Homework 9: Random Forests
Introduction
In this homework, we will practice using bagging and random forests to make classifications. In addition, we will talk more about cross validation and parameter tuning.
Learning goals
In this assignment, you will…
- Fit random forests
- Use variable importance plots to interpret random forests
- Use grid-based techniques to choose tuning parameters
Getting Started
You are free to use whatever version control strategy you like.
Teams & Rules
You can find your team for this assignment on Canvas in the People section. The group set is called HW9. Your group will consist of 2-3 people and has been randomly generated. The GitHub assignment can be found here. Rules:
- You are all responsible for understanding the work that your team turns in.
- All team members must make roughly equal contributions to the homework.
- Any work completed by a team member must be committed and pushed to GitHub by that person.
Data: Titanic
We will be using the famous Titanic data set which includes data for many passengers on the Titanic, including whether or not they survived. The files have already been cleaned up a bit for you and are split into testing Titanic_test.csv
and training sets Titanic_train.csv
. If you ever participate in a “hack-a-thon” or Kaggle-type data science competition, you will typically be given a “labeled” training set (i.e. including response variables) and unlabeled test set. You will then be scored on how well your predictions on the test set match the true values that you are unable to see. In this homework, I will be giving you the labels on the test set. The variables in the data represent, in order:
- Whether the passenger survived (1) or died (0)
- Passenger Class (1st, 2nd, or 3rd)
- Sex
- Age (
NA
if unknown), - Siblings/spouses on board
- Parents/children on board
- Fare paid,
- Port of Embarkation (either Cherbourg, Queenstown, or Southhampton)
Exploratory Data Analysis
Let’s start with some simple exploratory data analysis and reasonable conjectures about who might have survived the Titanic.
Exercise 1
Load the two data sets. Take a look at the data (don’t print anything) and take care of any cleaning that is necessary (e.g. removing an ID column or columns or row numbers). Based on the characteristics above, which two or three features do you think are going to be most important for predicting who survives? Give a brief justification for each.
Exercise 2
Conduct a BRIEF EDA to explore the relationship between survival status and the variables you describe above. Practice making this looks professional. Advice:
- Use plots instead of table unless there is something interesting about specific numbers that you’d like to point out.

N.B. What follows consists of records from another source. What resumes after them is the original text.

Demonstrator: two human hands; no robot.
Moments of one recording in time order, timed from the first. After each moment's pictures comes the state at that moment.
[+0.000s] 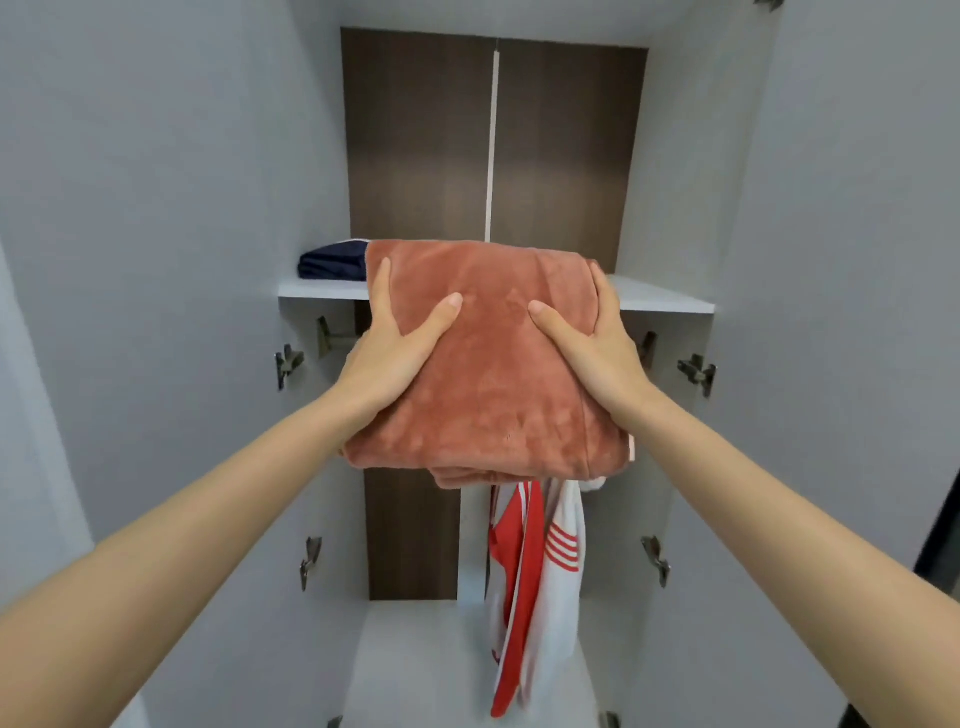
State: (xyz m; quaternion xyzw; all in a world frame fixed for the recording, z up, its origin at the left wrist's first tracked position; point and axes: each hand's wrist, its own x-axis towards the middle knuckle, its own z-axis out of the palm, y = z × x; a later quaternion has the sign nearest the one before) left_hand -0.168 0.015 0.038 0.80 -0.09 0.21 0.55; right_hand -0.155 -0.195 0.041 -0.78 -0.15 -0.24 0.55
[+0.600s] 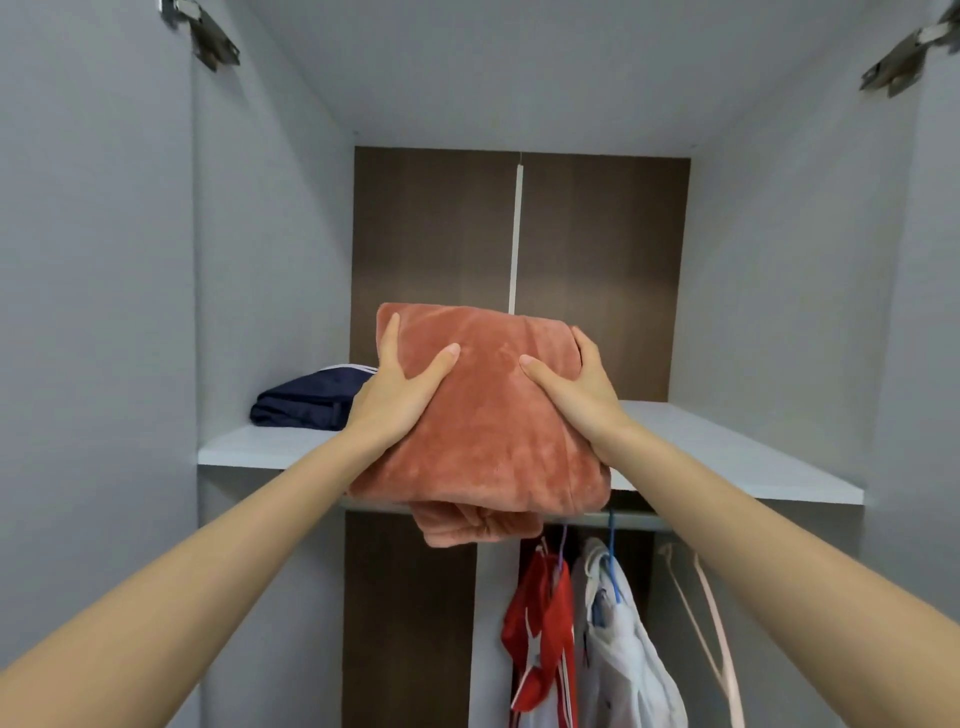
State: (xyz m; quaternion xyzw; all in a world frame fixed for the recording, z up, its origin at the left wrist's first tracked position) left_hand 0.108 0.031 0.124 0.82 -0.03 0.30 0.49; right_hand 0.140 -0.173 0.131 -0.75 -0.18 -0.21 0.60
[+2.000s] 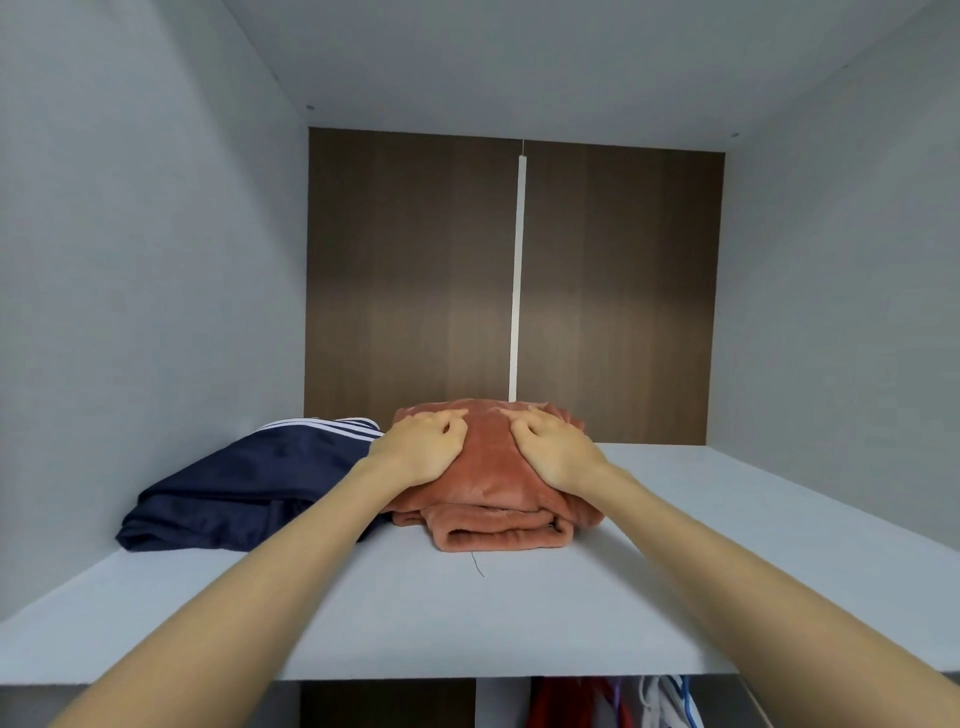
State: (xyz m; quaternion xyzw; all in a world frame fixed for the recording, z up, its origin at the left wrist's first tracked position) left_hand 0.359 0.074 0.131 0.95 -0.12 0.19 0.22; right_hand 0.362 -0.113 0.132 -0.94 -0.17 -0.18 0.23
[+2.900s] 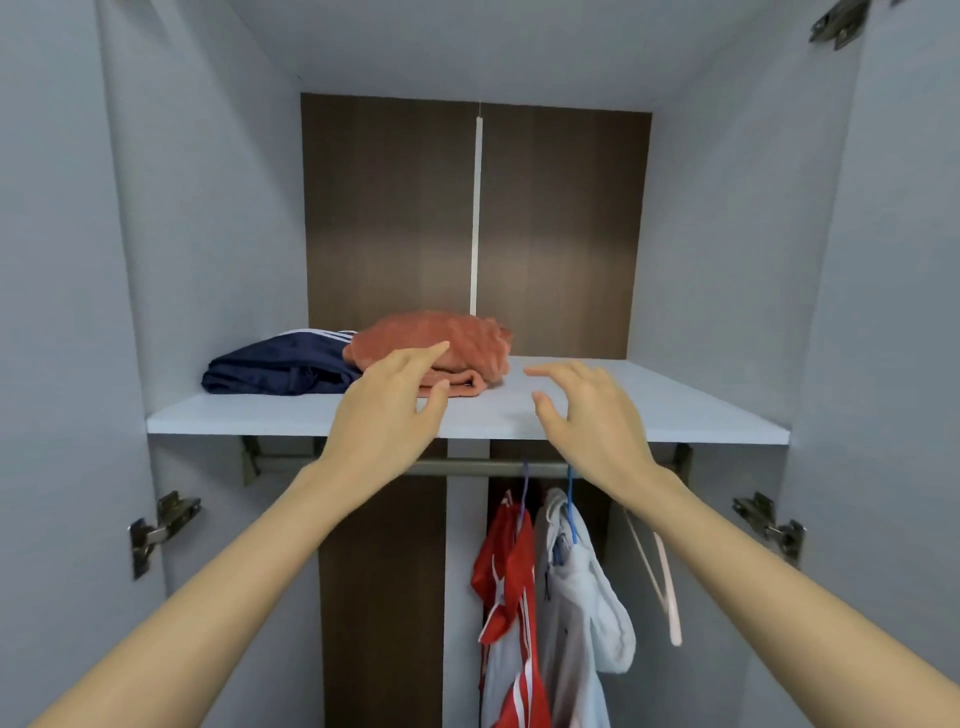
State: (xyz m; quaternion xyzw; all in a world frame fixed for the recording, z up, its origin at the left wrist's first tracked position) left_hand 0.075 -0.007 0.085 0.87 -0.15 0.43 0.20; right_hand 0.098 -0.222 0.082 -0.88 -0.19 -0.40 0.18
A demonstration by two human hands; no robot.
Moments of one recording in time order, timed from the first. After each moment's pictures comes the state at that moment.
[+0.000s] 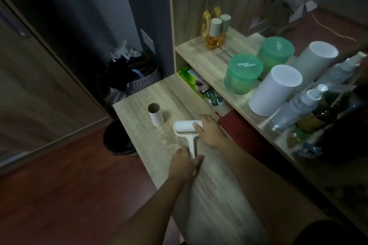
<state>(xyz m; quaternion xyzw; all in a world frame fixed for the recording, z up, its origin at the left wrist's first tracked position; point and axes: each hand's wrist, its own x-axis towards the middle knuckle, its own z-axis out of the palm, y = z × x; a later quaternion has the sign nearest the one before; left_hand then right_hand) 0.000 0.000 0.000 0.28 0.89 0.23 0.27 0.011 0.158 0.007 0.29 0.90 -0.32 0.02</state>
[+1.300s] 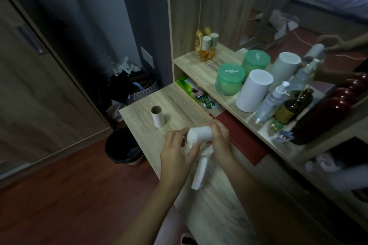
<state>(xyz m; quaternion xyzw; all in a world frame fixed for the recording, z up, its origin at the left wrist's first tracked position) 0.044 -0.053 0.136 0.35 0.79 0.51 -0.02 0.086 0.076 0.121 0.40 0.57 -0.67 -0.27</state>
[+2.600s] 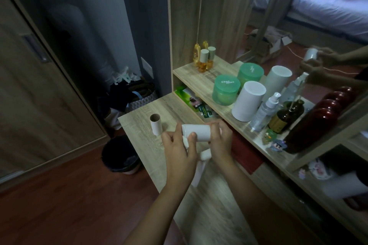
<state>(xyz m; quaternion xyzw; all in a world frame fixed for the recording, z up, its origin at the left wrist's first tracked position) 0.057 -0.034 0.167 0.26 0.80 0.54 0.01 0.086 0.076 0.149 0.38 0.63 -0.56 -0.37</state>
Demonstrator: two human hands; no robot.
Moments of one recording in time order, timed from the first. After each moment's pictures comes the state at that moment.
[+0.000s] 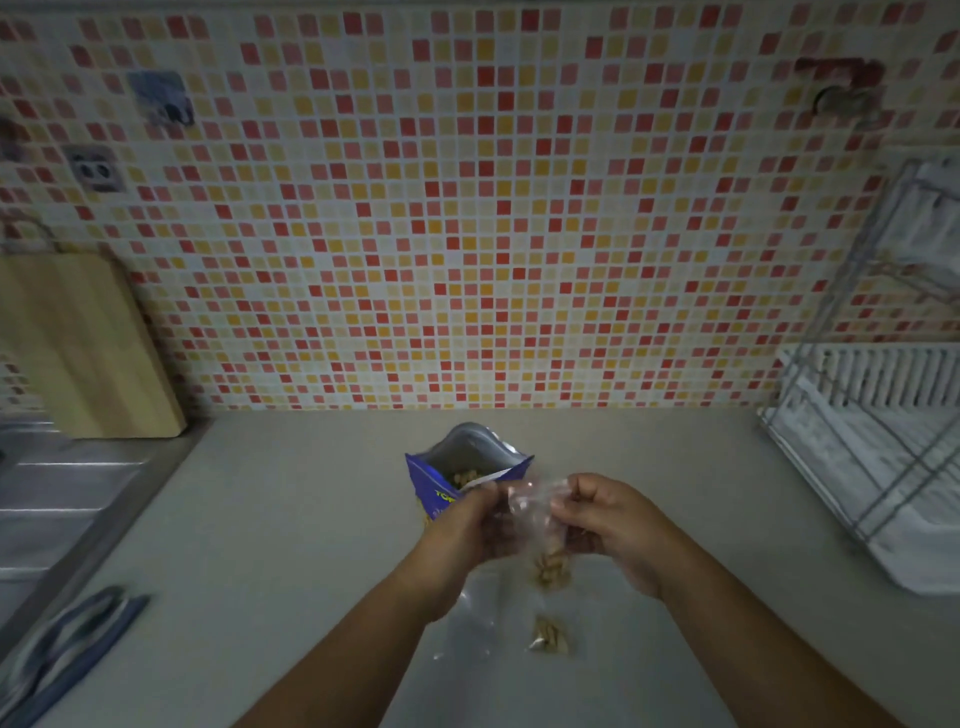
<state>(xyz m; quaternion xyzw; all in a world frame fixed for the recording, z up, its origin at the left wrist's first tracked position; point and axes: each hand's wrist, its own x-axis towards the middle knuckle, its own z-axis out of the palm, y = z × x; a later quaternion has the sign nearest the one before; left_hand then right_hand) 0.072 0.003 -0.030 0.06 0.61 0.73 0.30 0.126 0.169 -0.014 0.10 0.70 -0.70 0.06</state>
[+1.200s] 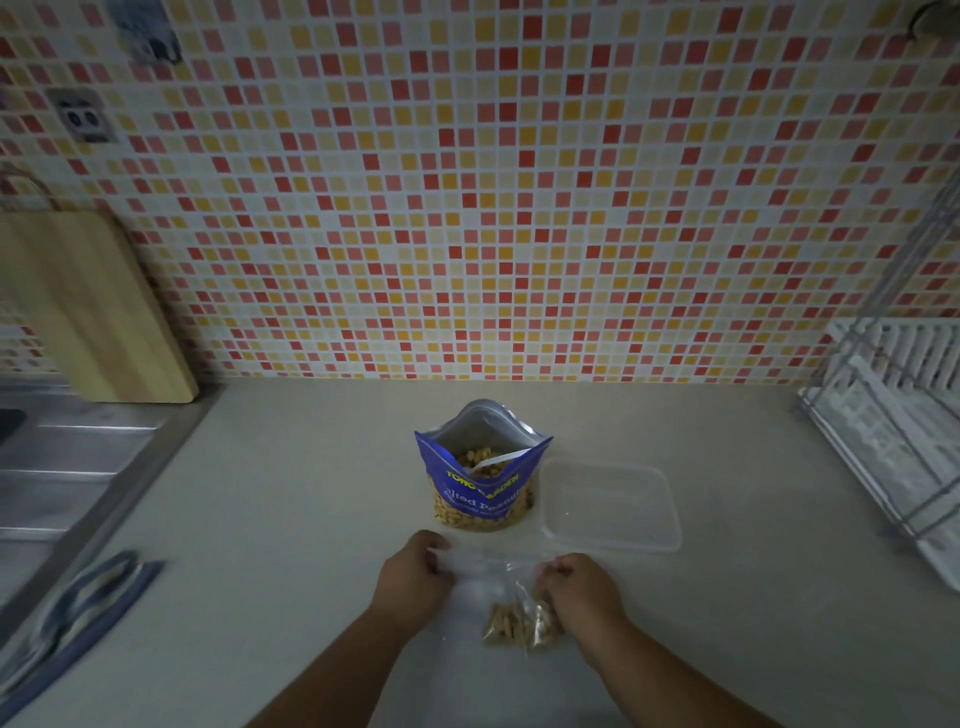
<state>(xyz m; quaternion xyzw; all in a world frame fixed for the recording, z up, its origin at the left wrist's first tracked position) 0.053 -0.054 -0.145 0.01 0.91 0.39 0.15 0.111 0.132 -0.159 0.33 0.81 -0.47 0.08</state>
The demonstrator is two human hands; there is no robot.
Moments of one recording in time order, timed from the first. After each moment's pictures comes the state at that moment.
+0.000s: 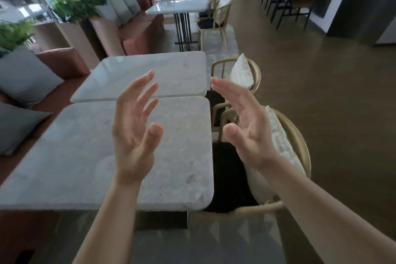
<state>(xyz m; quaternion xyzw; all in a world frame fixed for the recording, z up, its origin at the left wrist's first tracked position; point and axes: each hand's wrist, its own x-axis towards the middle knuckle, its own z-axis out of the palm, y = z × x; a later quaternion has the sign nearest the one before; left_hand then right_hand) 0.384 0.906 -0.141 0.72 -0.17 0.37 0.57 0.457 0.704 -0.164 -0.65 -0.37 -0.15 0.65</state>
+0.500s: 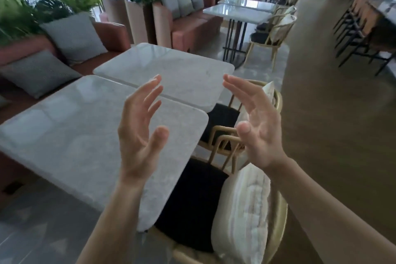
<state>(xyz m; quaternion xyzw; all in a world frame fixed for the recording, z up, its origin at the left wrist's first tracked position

- Make sure you interpret each plot. Do not simply create the plot and say “Look at this plot that I made!”
- Put your explanations and interpretations directly before and after your plots. I.e. if you’re going to make three plots, display and explain them one at a time.
Pre-Processing
Exercise 3
Generate a recipe that can be used with a random forest and classification tree. You are welcome to create more than one if you feel it’s necessary.
Baseline Tree
Exercise 4
Build a classification tree on the training set to predict who will survive. Plot your classification tree below. What variables seem most important?
Exercise 5
Apply your model to the test set to predict who will survive. Print the confusion matrix below. What is the accuracy of this tree model?
Random Forest
Exercise 6
Build a single random forest for the training set. Make sure to
- Choose the number of factors to consider at each step (e.g.
mtry
) - Choose the number of trees to build by specifying
ntree
- Make sure to set
importance = "impurity"
in the engine
Exercise 7
Generate a variable importance plot for your forest. How do the variables it identifies as important compare to the classification tree?
Exercise 8
How does your model perform on the test data? How does it’s performance compare to the classification tree?
Cross Validation and Parameter Tuning
Exercise 9
For tuning a random forest model, we are mostly interested in finding the best value of mtry
, the number of variables used at each split when building the trees. Conduct a grid search to find the best value of mtry
.
Exercise 10
When you have your best model, use it to predict who will survive in Titanic_test
and report the accuracy.
Most likely, this is greater than the accuracy of your classification tree model from Problem 5. But maybe not. There is still some randomness involved and it is always possible that on a particular data set, one method will outperform another. Still, by tuning parameters and doing cross-validation, we give ourselves the best chance of creating an accurate model.
Conceptual Questions
Exercise 11
Compare and contrast the information given by the variable importance plot of the random forest and looking at the actual classification tree. What information is contained in both? What information is only contained in one but not the other? Which is better for interpretability?
Exercise 12
In class, Dr. Friedlander described the number of tree grown in a random forest as being “kind of” a hyper parameter. What did he mean by that?
Exercise 13
Discuss the mtry
parameter in the context of the bias-variance trade-off. How should mtry
impact the flexibility, bias, and variance of the model?